ASUS GTX 1080 Strix Review

ASUS GTX 1080 Strix Review

Conclusion

The nVidia GTX 1080 was far in excess of our expectations. We knew it would be good, and we’d heard clues as to exactly how good it was, when it turned up and blew our socks off. We’d only just got around to finding our socks and putting them back on when the Strix arrives and once again the office was covered in cotton undergarments.

When compared to the regular reference models that come from nVidia’s headquarters the Founders Edition was a statement of intent which took a lot of the features partners have introduced and applied them to their own model. It was seriously impressive. In fact we were slightly doubtful that the partner manufacturers could find sufficient extra performance to bring their product into sharp relief, but the ASUS Strix laughs in the face of such notions and sets about decimating our graphs with a sledgehammer of power and performance.

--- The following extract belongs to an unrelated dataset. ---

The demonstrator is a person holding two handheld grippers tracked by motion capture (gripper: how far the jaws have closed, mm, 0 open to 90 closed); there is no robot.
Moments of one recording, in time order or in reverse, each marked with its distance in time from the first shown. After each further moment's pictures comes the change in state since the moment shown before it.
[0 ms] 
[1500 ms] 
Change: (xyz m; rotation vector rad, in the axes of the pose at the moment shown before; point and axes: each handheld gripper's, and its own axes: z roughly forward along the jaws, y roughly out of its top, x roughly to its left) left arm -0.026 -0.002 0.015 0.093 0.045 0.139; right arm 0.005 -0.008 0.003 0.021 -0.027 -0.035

It’s not merely the 1080 performance that impresses though. Yes it might still be the resolution of choice for the majority of gamers but this is a high-end card aimed at the high-end market with all their 4K screens and VR capabilities. It’s in those scenarios where the ASUS Strix really shines, as it’s probably the first card to make 4K gameplay a serious possibility on a single-GPU. Sure it’s not going to give you the smoothness of a lower resolution, but neither is it a slideshow any more. Combine high quality power components with a cooler capable of keeping temperatures low and you have a recipe for some extraordinary boost clock speeds and the results that follow such high ratings. Any latest nVidia GPU is bound to make your eyes pop, but when it’s the latest nVidia GPU running at a barely believable 2.1GHz then it’s not a surprise to see even the most strenuous titles bending before its will.

It’s really easy to live with too. Sure the low power draw makes your electricity bill more tolerable, and yes with those low temperatures you have less heat to disperse, but it isn’t at the cost of your ears. The cooler is magnificent, capable of keeping the card cool whilst never becoming a whiny blur in your case. We can’t be the only people who’ve owned graphics cards that were so loud we thought twice about playing particular titles, yet the Strix has no such issues. It looks the part too, with a backplate that has as much thought placed into the design as the front. With the AURA lighting control in place you can have any shade you like, without compromise and, as we saw in our lighting photographs on page four, it looks spectacular. RGB is splitting the market at the moment but this is the first GPU we have seen with it implemented and implemented properly, a stealthy theme where the lighting is purely there to let you choose your colour accents. Perfect.

There isn’t a single weakness in the ASUS GTX 1080 Strix package. It’s cool, quiet and devastatingly powerful, and easily wins our OC3D Performance Award.